Signs

Da Mariparacchini
Si sta parlando in massa di The Visit, ultima fatica di uno registi più perculati della blogosfera: Shyamalan. Lo so che non lo trovate mai in giro scritto col nome giusto, noi ci divertiamo a storpiare il suo nome da brave personcine mature quali siamo, ma garantisco che il film è suo.
Ne ha parlato anche Frank, qui, e parlandone diceva che Shallallà ha fatto delle belle cosine (e guardate che Frank è uno a cui non era piaciuto Il sesto senso) tra cui la prima parte di Signs, che ho realizzato di non avere mai visto.
Per cui, mentre i blogger seri parlano di nonni e mockumentary, io, facendo leva sulla mia possente trasgressione, parlo di Shyamalan sì, ma di alieni.
Alieni che travolgono le vite di Graham, Bo, Morgan e Merrill, una famiglia già scottata dalla perdita della donna di casa: mamma, moglie e cognata. Si parte dai cerchi nel grano, fino all'arrivo degli autori degli stessi.

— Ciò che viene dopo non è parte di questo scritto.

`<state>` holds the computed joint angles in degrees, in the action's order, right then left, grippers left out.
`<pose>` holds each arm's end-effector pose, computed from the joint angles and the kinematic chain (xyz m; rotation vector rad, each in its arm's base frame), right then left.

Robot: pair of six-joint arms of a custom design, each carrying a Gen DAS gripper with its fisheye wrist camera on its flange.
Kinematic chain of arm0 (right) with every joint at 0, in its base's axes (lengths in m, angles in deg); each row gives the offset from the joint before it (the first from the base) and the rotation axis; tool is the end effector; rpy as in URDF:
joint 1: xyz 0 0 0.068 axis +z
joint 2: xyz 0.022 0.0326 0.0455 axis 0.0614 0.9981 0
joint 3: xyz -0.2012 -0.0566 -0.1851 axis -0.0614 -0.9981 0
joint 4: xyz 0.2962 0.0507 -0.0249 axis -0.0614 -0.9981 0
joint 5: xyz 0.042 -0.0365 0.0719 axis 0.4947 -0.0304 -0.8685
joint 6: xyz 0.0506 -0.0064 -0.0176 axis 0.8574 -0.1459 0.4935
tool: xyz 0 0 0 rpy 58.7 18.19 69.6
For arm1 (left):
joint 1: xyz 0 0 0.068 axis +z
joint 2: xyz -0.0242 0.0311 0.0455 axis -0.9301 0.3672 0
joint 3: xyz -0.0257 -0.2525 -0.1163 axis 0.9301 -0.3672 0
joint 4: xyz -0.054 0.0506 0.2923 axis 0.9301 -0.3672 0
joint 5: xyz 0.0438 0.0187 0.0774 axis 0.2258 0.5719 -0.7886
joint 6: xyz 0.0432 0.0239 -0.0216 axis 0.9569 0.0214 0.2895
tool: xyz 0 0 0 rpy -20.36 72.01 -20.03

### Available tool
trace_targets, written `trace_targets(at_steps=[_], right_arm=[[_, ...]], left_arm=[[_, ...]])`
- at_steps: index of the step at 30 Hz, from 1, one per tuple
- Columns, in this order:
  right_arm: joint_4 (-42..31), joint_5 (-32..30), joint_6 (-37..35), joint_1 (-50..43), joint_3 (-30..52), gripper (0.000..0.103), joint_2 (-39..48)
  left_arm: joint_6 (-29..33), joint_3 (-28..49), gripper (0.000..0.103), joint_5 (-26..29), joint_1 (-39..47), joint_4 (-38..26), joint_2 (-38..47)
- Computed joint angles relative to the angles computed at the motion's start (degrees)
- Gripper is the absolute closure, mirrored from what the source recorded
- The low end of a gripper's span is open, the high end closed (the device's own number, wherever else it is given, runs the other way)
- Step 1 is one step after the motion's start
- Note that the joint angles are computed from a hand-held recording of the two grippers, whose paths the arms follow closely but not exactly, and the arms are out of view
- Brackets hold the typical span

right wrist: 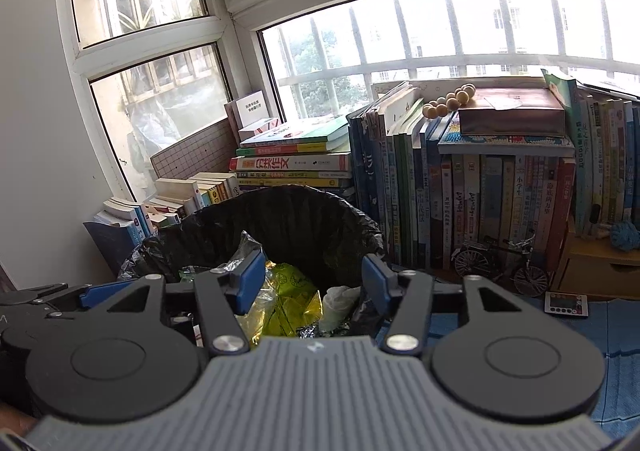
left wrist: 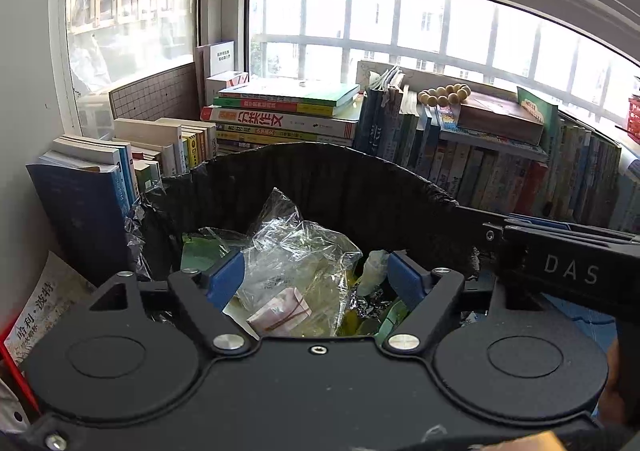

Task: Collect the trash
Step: 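Carry the tissue and bread bag over the bin and open both tools, then move both tools back to the bedspread toward the orange peel and bread slice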

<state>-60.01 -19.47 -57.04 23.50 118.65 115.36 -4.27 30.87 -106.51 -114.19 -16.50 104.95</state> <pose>0.3047 0.1201 0.3138 -0.3563 2.0433 0.5643 0.2410 -0.2113 0.3546 -0.2893 2.1547 0.1000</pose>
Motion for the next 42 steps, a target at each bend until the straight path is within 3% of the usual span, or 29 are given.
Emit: trace_targets(at_steps=[17,27,42], right_arm=[[-1.9,-3.6,-1.7,-7.9,-4.4,0.033,-6.3],[-4.8,-8.3,-3.9,-17.9,-7.8,0.032,-10.2],[-6.3,-12.8,-9.0,-30.2,-9.7,0.03,-7.1]], left_arm=[[-1.4,7.7,0.025,-0.8,-8.2,-1.8,7.6],[3.0,12.0,0.025,-2.6,-13.0,4.2,14.2],[3.7,18.5,0.025,0.3,-14.5,5.2,24.7]])
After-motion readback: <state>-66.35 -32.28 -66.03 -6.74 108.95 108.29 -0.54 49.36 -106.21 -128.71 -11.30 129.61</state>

Premesso che gli alieni non mi hanno mai fatto paura e che il fenomeno dei cerchi nel grano mi incuriosisce in un modo incredibile, a me il film di Shallallero è piaciuto.
E non è scontato, perché con questo qui o si parla di filmoni o di misere cacchette, non so come ci riesca. Vogliamo ancora tutti un gran bene a The Village, ma siamo gli stessi che cercano di capire come gli sia venuto di mettere Zooey Deschanel in un film horror.
Guardare Signs per la prima volta in questo particolare momento storico rimanda alla mente certi riferimenti che danno al film quasi un'aria di inquietante premonizione.
Enormi problemi globali (il mondo intero è colpito dai cerchi nel grano, si parla di Gerusalemme, Pechino...) vissuti nella piccola quotidianità di una fattoria sperduta chissà dove. Un pericolo incombente, la possibile fine del mondo (come lo conosciamo). Mi è stato fin troppo semplice pensare a quello che stiamo vivendo, al nostro comodo e pacifico mondo occidentale che viene scosso tremendamente da 'alieni' che, forti delle loro convinzioni, vengono qui e ci uccidono mentre siamo ad un concerto. E noi, comuni cittadini, non abbiamo alcuna arma per difenderci, possiamo al massimo inchiodare le finestre e calmare i nostri bambini raccontandogli il momento della loro nascita. Accendi la tv e senti le notizie, vedi la cartina dell'India tempestata di fenomeni di cerchi nel grano e pensi che l'India è lontana da te, quel segno strano nel tuo, di campo, te l'ha fatto il vicino di casa dispettoso. Poi non è più solo l'India, è la Cina, Israele...è il mondo intero che sta combattendo un nemico comune. Quando poi vai dal compaesano e scopri che quel nemico lì è chiuso nel suo sgabuzzino, cominci a fartela sotto dalla paura. Più le cose sono vicine a te più sono reali. E non è indifferenza verso il resto dell'umanità, è timore. Se il cerchio nel grano è proprio nel tuo giardino, a meno di un miglio dal viso di tuo figlio, il timore diventa terrore.
Mi sono riconosciuta in tantissimi sentimenti dei quattro personaggi: nell'ingenua paura della piccola Abigail Breslin, che sapete essere la salamotta che ha fatto nascere in me l'istinto materno (come si partoriscono bambine belle così? non me ne capacito), nella feroce curiosità del giovane Morgan, nella spietata serietà del padre. E nel liberatorio pianto finale dei quattro,

Posso quasi anche accettare che l'alieno sia francamente ridicolo, davvero. Ho sempre più paura del non visto, e unghie lunghe verdi avrei preferito davvero non vederle. Ma non ho mai detto che fosse un film perfetto. Joaquin Phoenix, poi, piccola perla che non è altro, lo voglio ricordare con un imbuto di alluminio in testa, perché nessun'altra immagine gli renderà mai altrettanta giustizia.
E poi, sì, poi parliamo anche di nonni.